By the time I had to get up I could barely move for tiredness; cycling in felt like trying to swim through treacle, and I still can't shake the ache from behind my eyes. I'm supposed to be going up to my parents' on Friday night so we can visit my grandad (who's been ill recently) on Saturday, and at the moment I'm just dreaming of sleeping on the train to Loughborough, and then sleeping in my old bedroom, not really mine any more but still a comfortable bed in a dark, quiet room.
Even this office seems quite peaceful by comparison with the screaming room; even with the constant huffing, thumping, sighing, throwing-things-around, and clicking of executive desk-toys from the chap at the desk behind me. He probably finds me just as annoying, mind you. Yesterday I had an argument with him over a word -- a single word! -- in a consultant's report.
"I had to look up a word in that report," he shouted (he shouts everything), indignantly, waving the papers around. "'Consonant', it was. Consonant with. Had to look it up in a dictionary. I mean, right, bloody annoying, right, the way they have to prove they're more intelligent than us."
"Or maybe they just knew the word and it didn't occur to them that other people wouldn't know it," I said, gritting my teeth.
"'Consonant', as an adjective, I had to look it up in a dictionary, right? I mean, consonant, it's 21 letters of the alphabet, right? And it doesn't mean 'identical', they said it did, right there, but it doesn't mean that, RIGHT. I had to look it up, RIGHT?"

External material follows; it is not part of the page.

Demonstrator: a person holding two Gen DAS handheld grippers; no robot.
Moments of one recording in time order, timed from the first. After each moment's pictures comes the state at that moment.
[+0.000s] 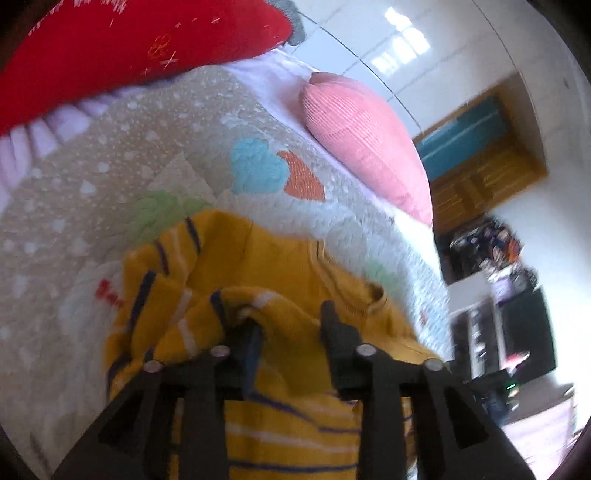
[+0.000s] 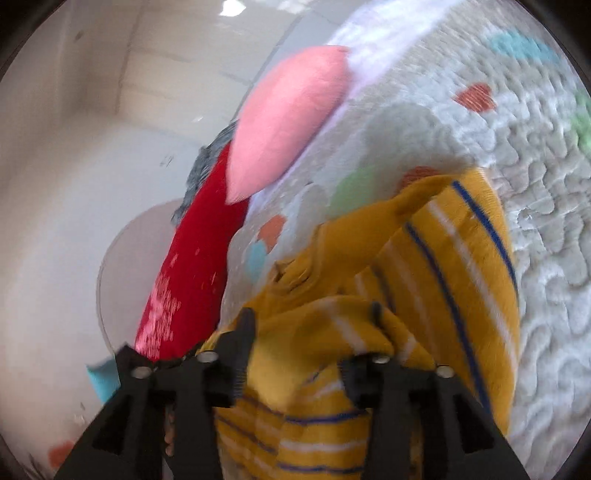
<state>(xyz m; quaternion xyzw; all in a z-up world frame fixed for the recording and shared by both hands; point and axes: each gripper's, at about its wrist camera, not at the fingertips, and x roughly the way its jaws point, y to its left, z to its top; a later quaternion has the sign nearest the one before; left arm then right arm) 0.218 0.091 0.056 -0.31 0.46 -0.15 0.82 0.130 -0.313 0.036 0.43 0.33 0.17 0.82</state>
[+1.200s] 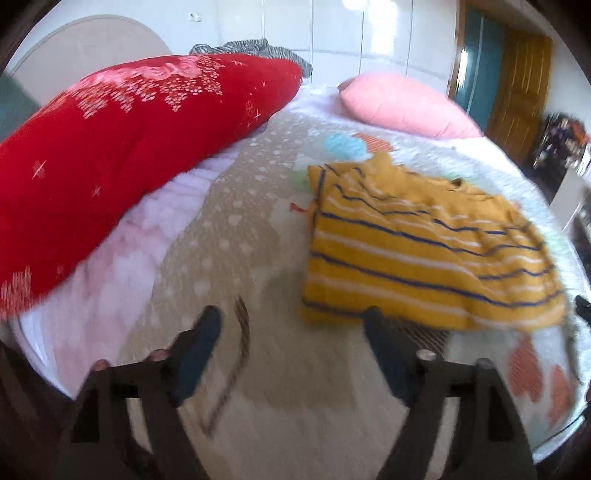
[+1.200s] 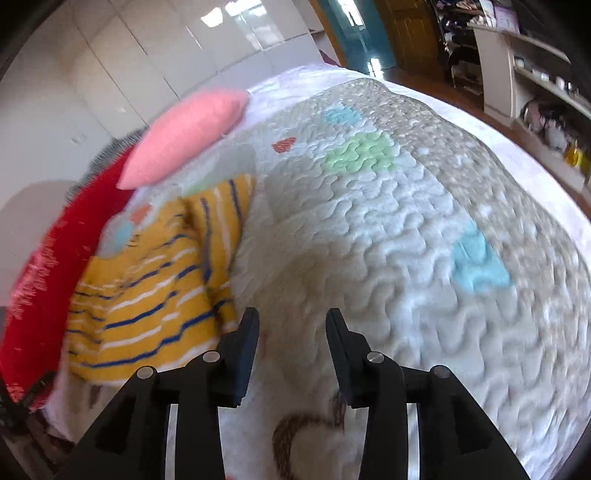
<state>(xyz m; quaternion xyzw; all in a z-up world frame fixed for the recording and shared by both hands) -0.003 0.118 0.076 -0.01 0.41 0.00 0.91 -0.080 -0.372 0.030 0.23 0.35 -0.05 0.91</state>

Right. The 'RIGHT' is just a tic. He hammers it on to the end of every other word, with an aggressive intonation, so it rhymes with "YoulookinforaFIGHT?"
I'm lookin for a fight.
"Where does it say that it means identical?"
"Here, right, where it says 'c.f. identical'."

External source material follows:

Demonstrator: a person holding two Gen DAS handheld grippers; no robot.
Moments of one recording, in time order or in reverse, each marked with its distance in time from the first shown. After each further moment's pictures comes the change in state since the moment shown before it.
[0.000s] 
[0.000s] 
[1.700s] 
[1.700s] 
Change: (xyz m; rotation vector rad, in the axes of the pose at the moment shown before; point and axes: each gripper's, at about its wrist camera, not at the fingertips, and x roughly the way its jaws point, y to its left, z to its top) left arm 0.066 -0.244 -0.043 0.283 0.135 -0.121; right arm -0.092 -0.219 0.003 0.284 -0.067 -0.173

I don't even know where he's looking, I don't know where on earth it would say that. I don't care.
"But 'c.f.' doesn't mean 'the same as'."
"Right, so, right, what does it mean then?"
"'Compare'. It's from the Latin." I hope he won't challenge me to explain, as I've temporarily forgotten what the actual Latin is, though a quick check later reminds me that it's confer. Fortunately by this time I've already overloaded his brain with new information, and he subsides into repetitive ranting, sotto voce (from the Latin for 'voicing stupid opinions'), about how he had to Actually Look It Up in a Dictionary.

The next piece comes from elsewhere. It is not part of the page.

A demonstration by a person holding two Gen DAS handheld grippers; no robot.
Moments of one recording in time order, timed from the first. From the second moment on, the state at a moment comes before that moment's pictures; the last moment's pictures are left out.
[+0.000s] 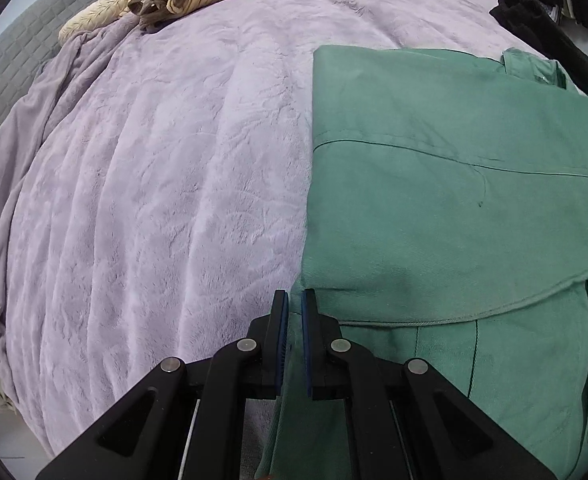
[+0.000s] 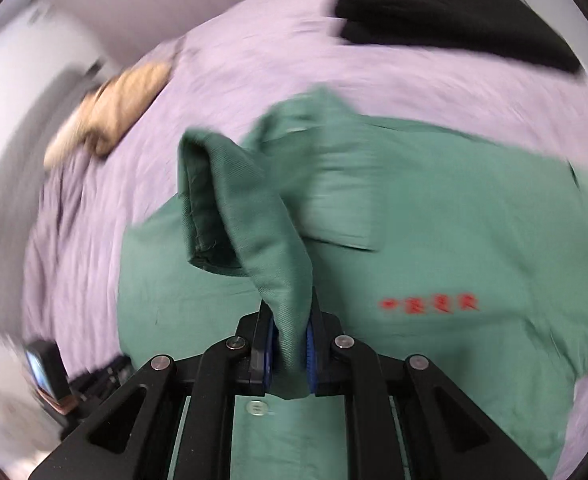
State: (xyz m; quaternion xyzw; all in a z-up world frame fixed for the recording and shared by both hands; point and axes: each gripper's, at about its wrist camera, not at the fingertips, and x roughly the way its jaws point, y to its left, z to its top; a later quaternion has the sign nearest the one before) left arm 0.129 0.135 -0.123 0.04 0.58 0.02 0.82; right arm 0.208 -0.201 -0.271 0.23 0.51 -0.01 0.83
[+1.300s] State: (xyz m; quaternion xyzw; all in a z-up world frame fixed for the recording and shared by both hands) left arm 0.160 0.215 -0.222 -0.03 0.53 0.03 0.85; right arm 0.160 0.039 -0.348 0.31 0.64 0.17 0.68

I mean, give me credit, here. I refrained from saying "The guy who wrote this report has a doctorate, and works for a university, and perhaps, JUST PERHAPS, it's possible that he assumed he was writing for an audience of intelligent adults who had a good vocabulary, could infer meaning from context, and weren't so afraid of learning that they actively resented having to acquire any new knowledge."
I also refrained from shedding any blood.
Why hasn't the screaming in my head stopped yet?